Yeah I remember reading that article a few days ago. It's certainly looking like Rosetta is at least decent at what it does, but there's so many caveats and questions it's hard to really draw many conclusions.

I'm going to try anyway, though!

Assuming that it's legitimate and somewhat indicative of performance, assuming overhead for the Rosetta2 implementation, etc. I still think it's in line with what I'm saying - these processors aren't going to be faster than x86, apples to apples. The single-threaded performance is a dead giveaway, even accounting for the Rosetta overhead. If it was emulation we were talking about then that would be one thing, but recompiled code shouldn't be 30% slower.

I do wonder why they've disabled 4 of the 8 cores of the A12, presumably the disabled cores are the little low-power cores, maybe they just don't have a fully working OSX scheduler that can handle big.LITTLE CPU's so it's easier to just fudge a homogenous chip for now.

You could have 8 beefy full cores instead, plus with general manufacturing process improvements, etc. that could be quite the beefy chip when all is said and done, but again even accounting for all that, there's nothing that suggests Apple has suddenly beaten the likes of Intel and AMD at things like IPC. Core to Core, I just don't see Apple beating big blue or AMD any time soon.

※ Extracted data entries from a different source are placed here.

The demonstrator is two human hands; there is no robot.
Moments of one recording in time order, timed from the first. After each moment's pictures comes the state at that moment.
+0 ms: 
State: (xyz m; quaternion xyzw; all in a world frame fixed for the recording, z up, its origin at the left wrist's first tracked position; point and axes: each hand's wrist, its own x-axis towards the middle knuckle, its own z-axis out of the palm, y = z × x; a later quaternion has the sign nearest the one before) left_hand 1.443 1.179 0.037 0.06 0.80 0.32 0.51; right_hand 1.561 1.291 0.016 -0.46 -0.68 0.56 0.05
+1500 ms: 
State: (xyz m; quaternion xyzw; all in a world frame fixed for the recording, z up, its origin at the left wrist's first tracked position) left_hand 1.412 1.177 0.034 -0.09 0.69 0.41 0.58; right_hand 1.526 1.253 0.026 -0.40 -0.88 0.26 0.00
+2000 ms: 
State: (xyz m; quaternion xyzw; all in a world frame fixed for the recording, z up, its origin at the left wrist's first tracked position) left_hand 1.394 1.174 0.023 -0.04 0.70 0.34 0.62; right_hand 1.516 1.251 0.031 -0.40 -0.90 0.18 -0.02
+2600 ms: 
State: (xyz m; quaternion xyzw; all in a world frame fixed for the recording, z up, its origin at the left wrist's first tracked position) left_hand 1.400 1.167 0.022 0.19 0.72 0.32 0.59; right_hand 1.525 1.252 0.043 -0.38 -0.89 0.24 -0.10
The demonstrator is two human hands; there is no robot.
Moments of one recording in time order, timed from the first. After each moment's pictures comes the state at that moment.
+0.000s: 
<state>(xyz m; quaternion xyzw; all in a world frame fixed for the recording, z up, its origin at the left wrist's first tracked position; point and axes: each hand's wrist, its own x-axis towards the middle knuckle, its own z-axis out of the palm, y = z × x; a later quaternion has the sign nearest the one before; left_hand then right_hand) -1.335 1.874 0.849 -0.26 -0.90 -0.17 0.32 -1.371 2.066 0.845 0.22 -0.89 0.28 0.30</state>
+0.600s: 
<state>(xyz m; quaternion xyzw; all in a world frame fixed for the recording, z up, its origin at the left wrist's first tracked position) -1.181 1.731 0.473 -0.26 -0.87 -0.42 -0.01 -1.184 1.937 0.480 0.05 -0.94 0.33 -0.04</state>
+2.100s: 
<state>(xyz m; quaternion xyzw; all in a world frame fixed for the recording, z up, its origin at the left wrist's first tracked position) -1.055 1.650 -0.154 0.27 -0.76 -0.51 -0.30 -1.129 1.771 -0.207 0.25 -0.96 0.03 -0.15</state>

The only thing that could possibly swing it is accounting for Rosetta's overhead (Which as I said, I doubt is that big), or Apple going for multithreaded performance with a 12 or 16 core SoC - but even still, Intel and AMD especially have gone there and beyond and I would expect 8 core CPUs to be pretty mainstream in 2 years time so again, it's not really an area I see Apple competing in.

I genuinely believe Apple is doing this to give themselves more control over their ecosystem. They'll be able to make thinner, lighter devices with better battery life than the competition, they'll be able to push a universal app ecosystem that more easily allows developers to develop native apps for iOS and desktop with the same codebase (Something that others have tried and so far failed to do well), that will perform well enough but isn't going to be the top performer out there - and it doesn't need to be.